Throughout his career, Zóbel exercised an abstraction which, rooted in the evocation of nature, allowed him to make early use of the much-desired “brush to paint mist”, to be found in his studio since 1949, or to pay attention to the painting book which instructed one “how to do rocks, trees, mountains and I don’t know what else”[12]. As we can see here, the issue of his painting instruments, syringes, paint brushes, rulers or colour samples, and also the support (both canvases or stretchers and paper), pictorial tools and pigments, inspired a genuine formal investigation for Zóbel throughout his career.
 
If painting became his preferred medium, from his first canvas in 1946, a copy of Vincent Van Gogh, to his last in 1984, which depicts a bridge dissolving in the mist over on the River Huécar[13], Fernando Zóbel showed that he was a total artist, painter and drawer and investigator of graphic techniques[14]. Diaries, notebooks, and photographs, complete the outline of his enormous personal creative corpus. However, on my journey to and from between the library shelves, I feel that I should mention the publications which, it seems, were published under his watchful eye and responsibility. I refer to important books from his era such as the triad of Zobelian poetic monographies written by Mario Hernández, José Miguel Ullán, and Pancho Ortuño[15]. We should also add the very beautiful monograph: Zóbel: La Serie Blanca (Zóbel The White Series) (1978), by Rafael Pérez-Madero[16], and a film experience from that time[17]. I always write that this last book was one of the most carefully put-together volumes on art, translated into English, printed in the still very grey (for the Spanish publishing world) 1970s. There are also the volumes of his own photography. And we should not forget his critical writing, covering monographic texts on artists or movements; we can also mention his beautiful compilation of quotations on painting “and other things”[18].
 
In June 1977, Zóbel had a solo exhibition in Paris, for the first time, at the Galerie Jacob, on the street of the same name[19]. The critic Jean Marie Dunoyer highlighted in “Le Monde” the qualities of his painting, the nudity of the landscape on the point of evanescence which did not stop it from being grounded in reality: “Pearly landscapes, vaporous, translucent, intensely poetic, which are all localised […] We must not be misled by the apparent lack of precision. Nothing could be more solidly constructed. It delights the spectator and plunges him into euphoria.”[20]. In addition to underlining the surprise on seeing this first encounter with his work in Paris, the critics observed the rare delicacy of his work, vaporous and transparent, with a fluidity concealing a rigorously prepared construction: “like some of those Eastern proverbs with two meanings […] they represent two visions: one global, the other meticulous “[21].
 
An artist-collector who was a true activist[22]. In the past I wrote that I consider another of his creative act to be the formation of his art collection, brought together in our first democratic museum which he created. And, evoking John Cheever in that Yaddo of Saratoga Springs, another community created by artists, I would conclude: Fernando Zóbel, how his light shines[23].
 

NOTES ON THE TEXT
[1] Fernando Nuño (Madrid, 1938-Málaga, 1996). As is well-known, he was the author of the photographs for the opening, on 1 June 1966, of the Museo de Arte Abstracto Español in Cuenca.

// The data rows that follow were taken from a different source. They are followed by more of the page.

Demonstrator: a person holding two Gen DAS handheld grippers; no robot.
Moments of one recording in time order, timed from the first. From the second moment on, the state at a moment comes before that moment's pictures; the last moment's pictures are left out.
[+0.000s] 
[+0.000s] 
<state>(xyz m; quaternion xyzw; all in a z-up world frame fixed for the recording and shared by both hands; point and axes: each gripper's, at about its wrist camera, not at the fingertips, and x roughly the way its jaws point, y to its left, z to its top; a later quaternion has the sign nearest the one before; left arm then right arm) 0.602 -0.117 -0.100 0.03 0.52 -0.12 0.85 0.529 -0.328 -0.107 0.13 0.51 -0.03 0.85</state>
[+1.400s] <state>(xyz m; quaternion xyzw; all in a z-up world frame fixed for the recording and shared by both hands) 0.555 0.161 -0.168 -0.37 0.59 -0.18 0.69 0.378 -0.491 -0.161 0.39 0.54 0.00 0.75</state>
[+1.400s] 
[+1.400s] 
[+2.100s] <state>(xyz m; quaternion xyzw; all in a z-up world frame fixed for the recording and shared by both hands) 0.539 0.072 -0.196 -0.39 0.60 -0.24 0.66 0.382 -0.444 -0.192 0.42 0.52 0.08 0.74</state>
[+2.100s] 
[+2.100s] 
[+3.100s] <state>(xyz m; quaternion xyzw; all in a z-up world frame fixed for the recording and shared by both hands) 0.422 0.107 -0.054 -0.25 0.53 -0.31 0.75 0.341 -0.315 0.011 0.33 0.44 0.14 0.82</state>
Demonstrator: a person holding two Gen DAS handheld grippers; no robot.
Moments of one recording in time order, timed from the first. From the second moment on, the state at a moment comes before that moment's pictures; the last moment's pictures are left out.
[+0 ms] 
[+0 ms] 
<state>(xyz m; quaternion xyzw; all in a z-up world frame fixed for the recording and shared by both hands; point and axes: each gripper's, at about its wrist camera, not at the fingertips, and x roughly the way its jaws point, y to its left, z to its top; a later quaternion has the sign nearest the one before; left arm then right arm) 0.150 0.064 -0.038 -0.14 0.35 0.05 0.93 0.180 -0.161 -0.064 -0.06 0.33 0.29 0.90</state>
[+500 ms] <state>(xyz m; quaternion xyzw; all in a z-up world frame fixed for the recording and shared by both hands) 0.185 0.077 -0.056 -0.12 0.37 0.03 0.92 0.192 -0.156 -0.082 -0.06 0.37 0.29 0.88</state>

[2] Cover of the publication. JIMÉNEZ, Salvador. F. Nuño. Madrid: Cuadernos de Arte del Ateneo de Madrid, nº 97, 1962.
[3] PÉREZ MADERO, Rafael: “Conversaciones con Fernando Zóbel”. In: Zóbel: La serie blanca. Madrid: Ediciones Rayuela, 1978, p. 24.
[4] Ibid. p. 17.
[5] Ibid. p. 19
[6] Ibid. p. 21
[7] Ibid. p. 24
[8] ZÓBEL, Fernando. Diarios (1948-1949). Vol. 1, p. 20, pro manuscripto. Courtesy of the Fundación Juan March, Madrid.
[9] The Museum of Modern Art, Georgia O’Keeffe, New York, 14 May-25 August 1946.
[10] An artist linked to various nationalities, Alfonso Ossorio (Luzon, Manila, 1916-New York, 1990). Although born in the Philippines, with Chinese and Hispanic ancestors, he spent his childhood and education in England, then the United States, as an American citizen, where he met Zóbel.
[11] Gallery of Art Interpretation-The Art Institute of Chicago, Recent Paintings by Mark Rothko, Chicago, 18 October-31 December 1954. Then travelled to the Museum of Art, Rhode Island School of Design, Providence with the title Paintings by Mark Rothko, 19 January-13 February 1955. Sometimes entitled Paintings by Rothko.
[12] It happened on 24 August 1949: “It looks like a brush to paint mist (…) also a painting book which teaches how to do rocks, trees, mountains and I don’t know what else”. ZÓBEL, Fernando. Diarios (1948-1949). Op. cit. p. 27.
[13] The first painting, a copy of “A Wheatfield With Cypresses” (1889), by Vincent Van Gogh (1946) and the other one mentioned: “Huécar-El puente” (26/V/1984).
[14] Between 1954 and 1984, he produced 231 prints using different techniques: mainly etchings, lithographs and silk screens.
[15] HERNÁNDEZ, Mario. Fernando Zóbel: el misterio de lo transparente. Madrid: Ediciones Rayuela, Colección Maniluvios, nº 10, 1977; ORTUÑO, Pancho. Diálogos con la pintura de Fernando Zóbel. Madrid: Theo Ediciones S.A., Colección Arte Vivo, 1978 and ULLÁN, José Miguel. Zóbel/Acuarelas. Text: “Manchas nombradas/Líneas de fuego”. Madrid: Ediciones Rayuela, 1978.
[16] PÉREZ MADERO, Rafael-ZÓBEL, Fernando. Zóbel: La Serie Blanca. Madrid: Ediciones Rayuela, 1978.
[17] “Zóbel, un tema” (1974). Produced and directed by: José Esteban Lasala. Script: Rafael Pérez-Madero. With text by José Hierro.
[18] ZÓBEL DE AYALA, Fernando. Cuaderno de apuntes sobre la pintura y otras cosas. Colección de citas recogidas por Fernando Zóbel. Madrid: Galería Juana Mordó. 1974. Cover by the Blassi brothers. Typography by Joaquín Sáenz and Manuel González. Printed at Gráficas del Sur. Republished in 2002 by the Fundación Juan March, Madrid.
[19] Galerie Jacob, Zóbel-Aquarelles, Paris, 7 June-July 1977
[20] DUNOYER, Jean-Marie. Formes. Paris: “Le Monde”, 25/VI/1977.
[21] DE LA GRANDVILLE, Léone Nogarède. Zóbel. Paris: “Les Nouvelles Littéraires”, 16-23 June 1977.
[22] As is well-known, his collector’s spirit not only focused on Spanish painting but also on various other artistic collections.
[23] CHEEVER, John. Diarios. Barcelona: Literatura Random House, 2018, p. 442.